- Exercise data:
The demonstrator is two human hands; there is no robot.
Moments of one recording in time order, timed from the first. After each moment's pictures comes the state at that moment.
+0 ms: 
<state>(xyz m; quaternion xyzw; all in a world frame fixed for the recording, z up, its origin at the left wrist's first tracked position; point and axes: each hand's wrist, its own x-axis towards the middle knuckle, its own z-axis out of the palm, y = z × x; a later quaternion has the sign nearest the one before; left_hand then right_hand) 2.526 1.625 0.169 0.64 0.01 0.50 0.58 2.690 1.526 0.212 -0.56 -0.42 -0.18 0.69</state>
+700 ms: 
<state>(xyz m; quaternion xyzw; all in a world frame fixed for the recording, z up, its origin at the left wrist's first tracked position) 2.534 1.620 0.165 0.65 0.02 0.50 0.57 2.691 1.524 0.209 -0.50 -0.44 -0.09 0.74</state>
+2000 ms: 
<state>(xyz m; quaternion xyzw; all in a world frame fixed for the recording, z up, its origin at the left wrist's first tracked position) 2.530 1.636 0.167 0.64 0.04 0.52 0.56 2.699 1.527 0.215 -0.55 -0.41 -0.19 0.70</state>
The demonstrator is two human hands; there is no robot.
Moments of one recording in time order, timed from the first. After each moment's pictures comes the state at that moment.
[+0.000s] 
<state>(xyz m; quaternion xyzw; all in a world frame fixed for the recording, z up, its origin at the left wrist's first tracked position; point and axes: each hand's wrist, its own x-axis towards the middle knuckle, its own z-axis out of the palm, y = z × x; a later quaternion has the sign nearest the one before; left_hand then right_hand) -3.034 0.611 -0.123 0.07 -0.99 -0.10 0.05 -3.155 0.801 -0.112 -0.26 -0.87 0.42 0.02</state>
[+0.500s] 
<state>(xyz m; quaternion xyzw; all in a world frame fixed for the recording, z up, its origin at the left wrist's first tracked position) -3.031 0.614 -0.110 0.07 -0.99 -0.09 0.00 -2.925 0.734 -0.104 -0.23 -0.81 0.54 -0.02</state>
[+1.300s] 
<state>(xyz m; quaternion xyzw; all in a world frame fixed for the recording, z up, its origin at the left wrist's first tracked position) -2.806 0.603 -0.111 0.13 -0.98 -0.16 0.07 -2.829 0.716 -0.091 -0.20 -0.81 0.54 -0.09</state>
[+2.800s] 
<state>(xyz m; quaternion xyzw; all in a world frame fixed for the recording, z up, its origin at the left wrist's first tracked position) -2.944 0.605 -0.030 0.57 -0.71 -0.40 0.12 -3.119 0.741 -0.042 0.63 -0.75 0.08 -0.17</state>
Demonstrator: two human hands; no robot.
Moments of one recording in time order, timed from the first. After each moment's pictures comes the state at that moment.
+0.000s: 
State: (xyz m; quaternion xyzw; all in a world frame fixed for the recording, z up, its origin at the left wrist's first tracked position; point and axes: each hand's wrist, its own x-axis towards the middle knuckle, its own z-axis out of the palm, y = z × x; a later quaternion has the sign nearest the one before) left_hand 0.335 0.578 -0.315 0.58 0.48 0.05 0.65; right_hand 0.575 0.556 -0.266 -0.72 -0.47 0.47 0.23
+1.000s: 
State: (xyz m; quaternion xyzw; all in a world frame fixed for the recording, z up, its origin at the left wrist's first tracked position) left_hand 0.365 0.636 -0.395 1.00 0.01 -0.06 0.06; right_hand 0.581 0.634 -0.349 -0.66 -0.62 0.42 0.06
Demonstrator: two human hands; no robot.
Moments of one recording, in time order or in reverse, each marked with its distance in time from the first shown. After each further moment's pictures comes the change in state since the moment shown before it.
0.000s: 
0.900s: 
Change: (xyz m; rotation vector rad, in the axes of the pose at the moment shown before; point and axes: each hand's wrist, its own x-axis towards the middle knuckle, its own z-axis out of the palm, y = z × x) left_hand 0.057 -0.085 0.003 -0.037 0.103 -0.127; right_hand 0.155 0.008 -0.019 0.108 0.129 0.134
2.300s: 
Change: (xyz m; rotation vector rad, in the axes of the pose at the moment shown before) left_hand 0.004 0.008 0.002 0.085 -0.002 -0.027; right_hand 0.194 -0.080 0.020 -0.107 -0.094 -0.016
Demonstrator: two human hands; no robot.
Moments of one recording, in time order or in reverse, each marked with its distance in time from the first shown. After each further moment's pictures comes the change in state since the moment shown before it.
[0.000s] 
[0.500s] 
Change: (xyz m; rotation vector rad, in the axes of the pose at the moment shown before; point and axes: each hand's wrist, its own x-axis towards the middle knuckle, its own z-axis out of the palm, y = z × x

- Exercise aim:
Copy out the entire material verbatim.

- The completed task:
The demonstrator is two human hands; there is no robot.
Moments of one recording in time order, timed from the first. After each moment's pictures comes the state at that moment.
+0 ms: 
<state>(xyz m; quaternion xyzw; all in a world frame fixed for the recording, z up, its origin at the left wrist's first tracked position; point and axes: each hand's wrist, its own x-axis towards the middle knuckle, its own z-axis out of the palm, y = z × x; a later quaternion has the sign nearest the one before; left_hand then right_hand) 2.526 1.625 0.169 0.64 0.01 0.50 0.58 2.690 1.526 0.212 -0.56 -0.42 -0.18 0.69</state>
+700 ms: 
<state>(xyz m; quaternion xyzw; all in a world frame fixed for the recording, z up, its origin at the left wrist's first tracked position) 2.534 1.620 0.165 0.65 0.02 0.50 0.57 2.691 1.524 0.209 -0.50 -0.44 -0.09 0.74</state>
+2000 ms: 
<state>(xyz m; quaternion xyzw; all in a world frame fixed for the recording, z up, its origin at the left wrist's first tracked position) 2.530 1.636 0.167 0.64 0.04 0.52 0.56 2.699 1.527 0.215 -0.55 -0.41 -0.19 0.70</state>
The demonstrator is two human hands; there is no robot.
Moments of one recording in time order, timed from the first. After each moment's pictures comes the state at that moment.
[+0.000s] 
<state>(xyz m; quaternion xyzw; all in a world frame fixed for the recording, z up, its origin at the left wrist's first tracked position; point and axes: each hand's wrist, its own x-axis towards the middle knuckle, its own z-axis out of the palm, y = z × x; a later quaternion has the sign nearest the one before; left_hand then right_hand) -3.034 0.611 -0.123 0.07 -0.99 -0.10 0.05 -3.155 0.801 -0.112 -0.26 -0.87 0.42 0.02</state>
[+0.500s] 
<state>(xyz m; quaternion xyzw; all in a world frame fixed for the recording, z up, its origin at the left wrist's first tracked position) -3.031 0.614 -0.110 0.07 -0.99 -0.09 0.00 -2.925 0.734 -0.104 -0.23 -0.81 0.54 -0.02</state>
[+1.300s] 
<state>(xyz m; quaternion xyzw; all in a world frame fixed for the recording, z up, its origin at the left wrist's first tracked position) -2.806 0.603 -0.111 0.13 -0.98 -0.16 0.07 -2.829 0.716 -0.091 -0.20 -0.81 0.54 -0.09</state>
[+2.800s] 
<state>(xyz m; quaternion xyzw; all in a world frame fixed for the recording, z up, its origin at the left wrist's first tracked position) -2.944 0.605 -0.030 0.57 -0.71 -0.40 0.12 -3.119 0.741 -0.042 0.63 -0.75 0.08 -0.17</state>
Demonstrator: two human hands; no robot.
Moments of one recording in time order, timed from the first. After each moment's pictures comes the state at that moment.
+0.000s: 
State: (xyz m; quaternion xyzw; all in a world frame fixed for the recording, z up, its origin at the left wrist's first tracked position; point and axes: each hand's wrist, its own x-axis towards the middle knuckle, its own z-axis out of the palm, y = z × x; a later quaternion has the sign nearest the one before) left_hand 0.335 0.578 -0.315 0.58 0.48 0.05 0.65; right_hand 0.575 0.556 -0.266 -0.72 -0.47 0.47 0.23
+1.000s: 
State: (xyz m; quaternion xyzw; all in a world frame fixed for the recording, z up, its origin at the left wrist's first tracked position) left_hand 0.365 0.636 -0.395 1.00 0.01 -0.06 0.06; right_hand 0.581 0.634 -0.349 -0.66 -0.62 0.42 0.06
Demonstrator: two human hands; no robot.
Moments of one recording, in time order or in reverse, each marked with its distance in time from the first shown. After each further moment's pictures comes the change in state since the moment shown before it.
0.000s: 
0.900s: 
Change: (xyz m; rotation vector rad, in the axes of the pose at the moment shown before; point and axes: each hand's wrist, its own x-axis towards the middle knuckle, its own z-axis out of the palm, y = z × x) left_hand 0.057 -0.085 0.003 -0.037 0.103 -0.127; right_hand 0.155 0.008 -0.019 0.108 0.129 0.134
2.300s: 
Change: (xyz m; rotation vector rad, in the axes of the pose at the moment shown before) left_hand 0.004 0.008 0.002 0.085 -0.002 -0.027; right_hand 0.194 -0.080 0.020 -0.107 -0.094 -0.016
Demonstrator: two human hands; no robot.
Moments of one recording, in time order or in reverse, each marked with its distance in time from the first shown. After each further moment's pictures comes the change in state since the moment shown before it.
[0.000s] 
[0.500s] 
Change: (xyz m; rotation vector rad, in the axes of the pose at the moment shown before; point and axes: each hand's wrist, its own x-axis towards the middle knuckle, its own z-axis out of the palm, y = z × x

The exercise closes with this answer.